■ Activity ■
All of the data below must be reproduced word for word, but without its images.

╔══

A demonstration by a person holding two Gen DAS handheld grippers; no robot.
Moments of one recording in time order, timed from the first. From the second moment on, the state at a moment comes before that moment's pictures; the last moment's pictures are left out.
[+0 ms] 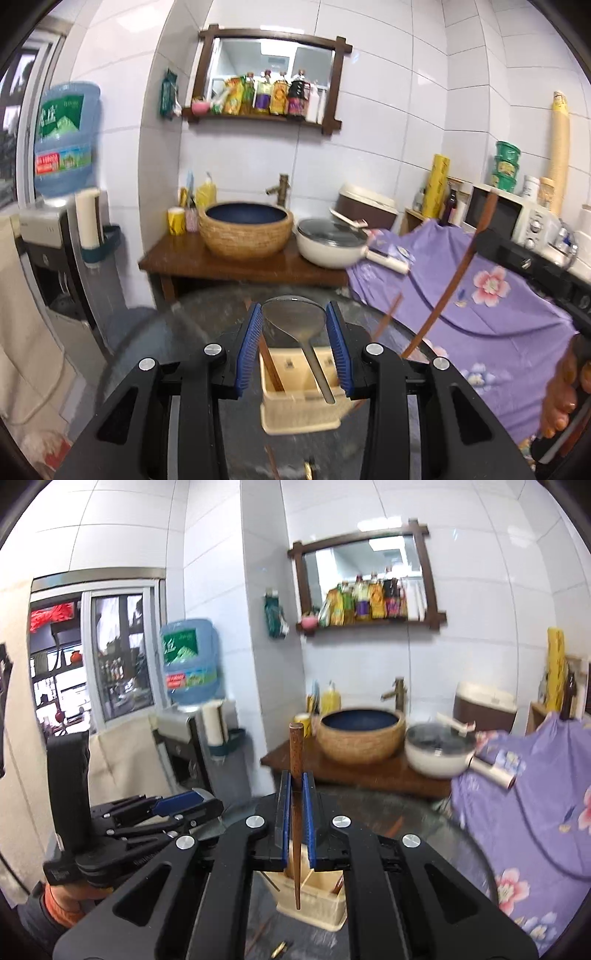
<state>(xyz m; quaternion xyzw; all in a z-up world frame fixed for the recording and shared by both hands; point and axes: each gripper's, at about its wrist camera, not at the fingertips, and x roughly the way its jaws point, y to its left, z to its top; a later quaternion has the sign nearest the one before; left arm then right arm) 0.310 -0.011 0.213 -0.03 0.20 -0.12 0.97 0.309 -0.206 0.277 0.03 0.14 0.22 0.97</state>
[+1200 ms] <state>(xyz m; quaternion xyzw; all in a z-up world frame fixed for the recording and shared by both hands) 0.378 -0.047 0.072 0.02 0.31 -0.07 0.95 0.387 -0.211 0.149 0.08 0.22 0.15 0.96</state>
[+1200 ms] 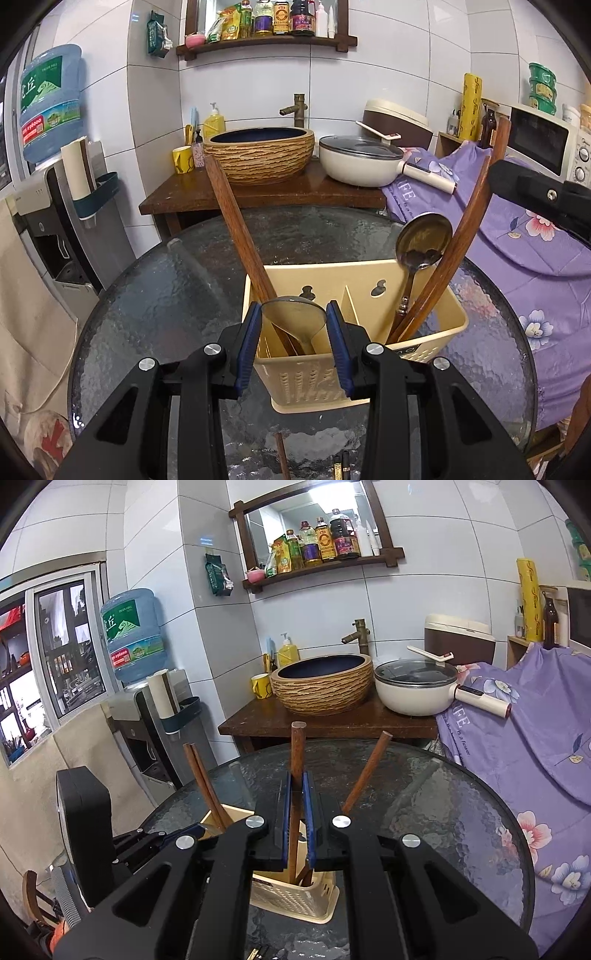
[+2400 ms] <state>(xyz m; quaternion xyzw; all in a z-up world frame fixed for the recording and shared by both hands) 0.235 0.025 0.025 -0.03 0.28 -0.04 0.96 0.269 -0.178 0.051 0.01 0.27 0.16 0.95</state>
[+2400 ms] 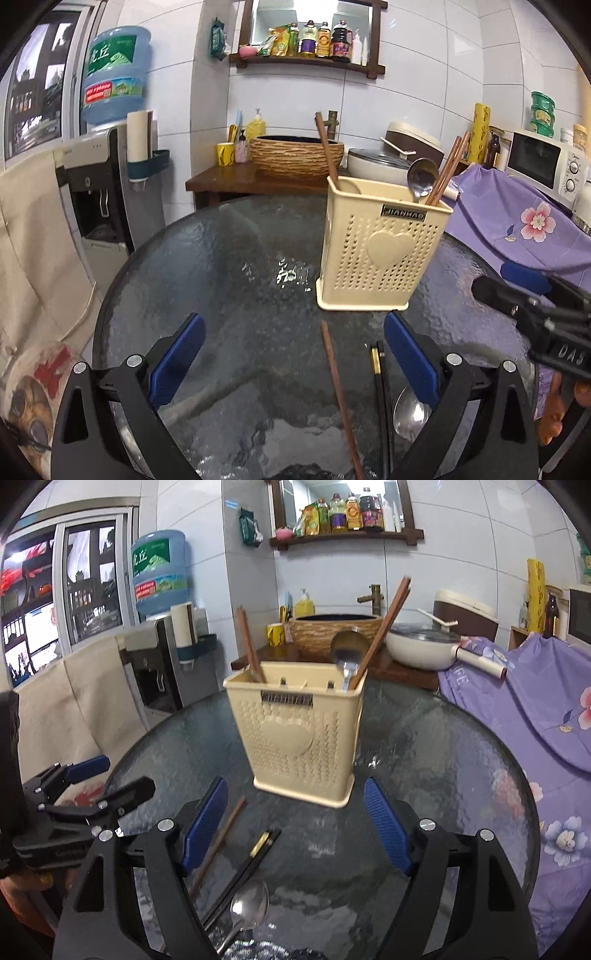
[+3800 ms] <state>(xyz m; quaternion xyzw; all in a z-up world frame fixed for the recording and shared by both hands) 0.214 0.036 -0.031 -0.03 0.36 -0.02 0.93 0.230 -0.127 -0.060 -0.04 0.42 0.11 0.90</state>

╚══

■ Written answer ■
A demonstration by a person holding two Gen DAS handheld grippers; no robot.
Moments of one recording in time order, timed from the first. From the second moment on, the state at a moment comes before that moment's pictures; the last moment's pictures are left out.
[+0 ms] 
<state>(xyz m; quaternion xyzw; all in a z-up world frame fixed for the recording and shared by both hands; point and axes: each gripper's, at about its wrist camera, not at the fingertips, and x roughly the way its jaws point, y to its left, z to its top; a later quaternion has the sign nearest the one before; left arm then right arm) 0.310 -0.011 0.213 -0.03 0.20 -0.12 0.97 0.309 -0.206 0.277 0.03 0.14 0.22 0.97</state>
[+1200 ms] <state>(xyz m; quaternion xyzw; all in a z-up world frame fixed for the recording and shared by both hands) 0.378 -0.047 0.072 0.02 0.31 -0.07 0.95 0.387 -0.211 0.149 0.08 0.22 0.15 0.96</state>
[+1200 ms] 
[+2400 ms] <state>(xyz m; quaternion xyzw; all in a z-up world frame fixed for the recording and shared by both hands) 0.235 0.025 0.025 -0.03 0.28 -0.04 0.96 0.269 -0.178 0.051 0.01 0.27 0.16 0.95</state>
[+2400 ms] 
[+3800 ms] <state>(xyz m; quaternion xyzw; all in a z-up world frame fixed for the recording and shared by both hands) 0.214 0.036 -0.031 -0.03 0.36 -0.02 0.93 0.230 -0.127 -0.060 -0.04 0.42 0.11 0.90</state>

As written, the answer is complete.